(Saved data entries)

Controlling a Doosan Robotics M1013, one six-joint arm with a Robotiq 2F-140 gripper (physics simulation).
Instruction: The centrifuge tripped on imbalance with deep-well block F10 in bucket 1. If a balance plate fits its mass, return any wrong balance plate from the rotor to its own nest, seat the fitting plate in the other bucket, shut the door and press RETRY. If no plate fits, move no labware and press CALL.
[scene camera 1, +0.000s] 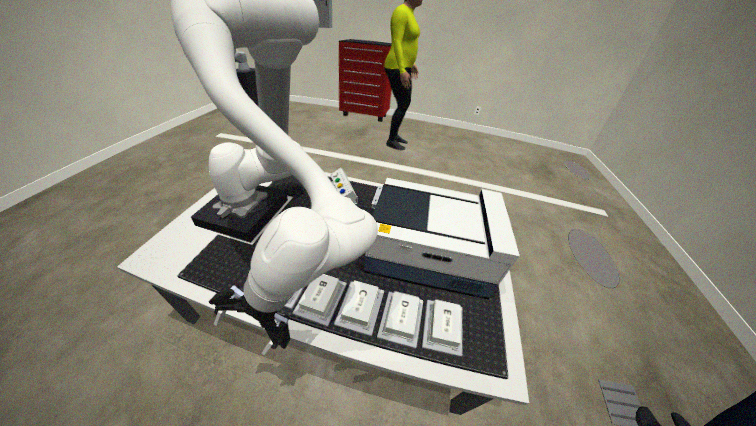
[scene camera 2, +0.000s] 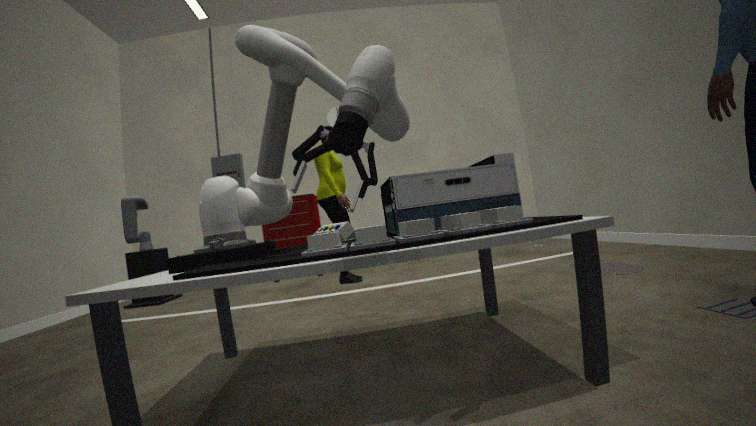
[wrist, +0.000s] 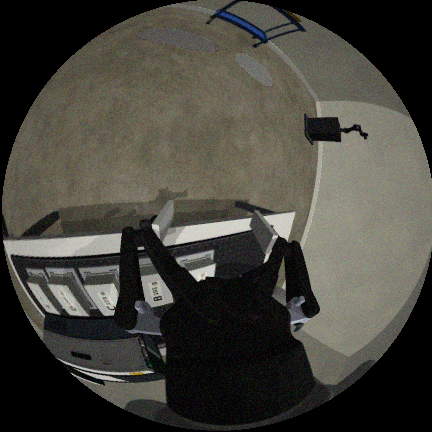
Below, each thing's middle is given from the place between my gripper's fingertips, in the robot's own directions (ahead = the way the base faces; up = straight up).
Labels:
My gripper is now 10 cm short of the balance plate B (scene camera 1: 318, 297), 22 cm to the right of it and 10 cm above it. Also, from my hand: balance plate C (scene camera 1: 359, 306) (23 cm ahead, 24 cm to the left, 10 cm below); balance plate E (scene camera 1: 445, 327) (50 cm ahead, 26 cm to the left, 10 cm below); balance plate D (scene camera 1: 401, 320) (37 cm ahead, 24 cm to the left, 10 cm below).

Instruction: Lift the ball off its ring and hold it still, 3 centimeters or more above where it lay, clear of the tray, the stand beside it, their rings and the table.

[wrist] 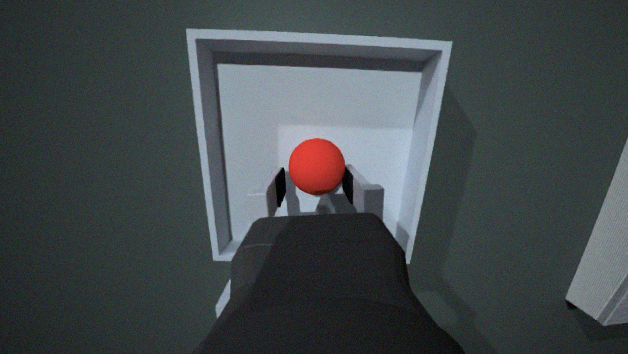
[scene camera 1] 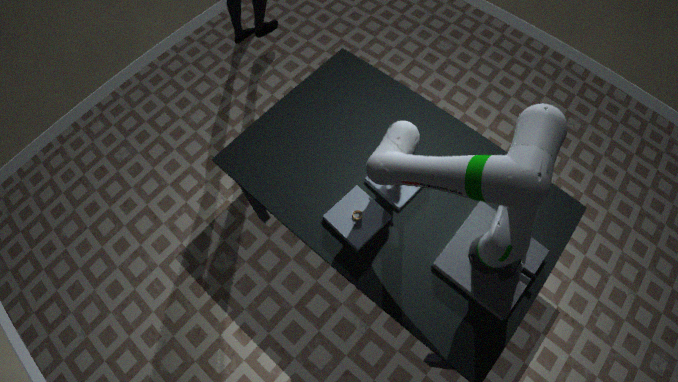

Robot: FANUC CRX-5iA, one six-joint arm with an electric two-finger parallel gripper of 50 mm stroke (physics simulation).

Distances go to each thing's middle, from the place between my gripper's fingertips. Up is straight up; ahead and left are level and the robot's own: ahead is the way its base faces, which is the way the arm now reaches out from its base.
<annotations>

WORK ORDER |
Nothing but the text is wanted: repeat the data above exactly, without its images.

SOLUTION BELOW |
Controlling a Doosan Robotics M1013, one six-joint arm with a Robotiq 2F-140 gripper (physics simulation).
Instruction: The centrifuge tripped on imbalance with deep-well block F10 in bucket 1. If a balance plate fits its mass, return any wrong balance plate from the rotor to its own nest, seat the fitting plate in the other bucket, shut the door and press RETRY. If no plate fits, move no labware and press CALL.
[scene camera 1, +0.000s] 
[scene camera 2, +0.000s] 
[wrist, +0.000s] 
Below, each thing's middle is given from the place between my gripper's fingertips, in the robot's own directions (ahead = the way the base faces; up = straight up).
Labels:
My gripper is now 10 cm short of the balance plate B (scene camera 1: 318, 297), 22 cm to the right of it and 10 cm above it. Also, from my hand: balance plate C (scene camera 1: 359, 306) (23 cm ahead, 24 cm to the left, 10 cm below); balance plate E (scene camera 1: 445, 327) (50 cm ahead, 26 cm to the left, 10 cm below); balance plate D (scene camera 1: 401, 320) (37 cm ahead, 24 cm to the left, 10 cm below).

Instruction: Lift the ball off its ring and hold it still, 3 centimeters or more above where it lay, clear of the tray, the stand beside it, their rings and the table.

[wrist] 
[scene camera 1] 

Robot: FANUC CRX-5iA, one six-joint arm with an electric two-finger parallel gripper of 50 mm stroke (physics simulation).

Distances go to each thing's middle, from the place between my gripper's fingertips. Up is straight up; ahead and left are level and the robot's own: ahead is the way its base faces, which is the way the arm now reaches out from its base.
<annotations>

This exercise is done.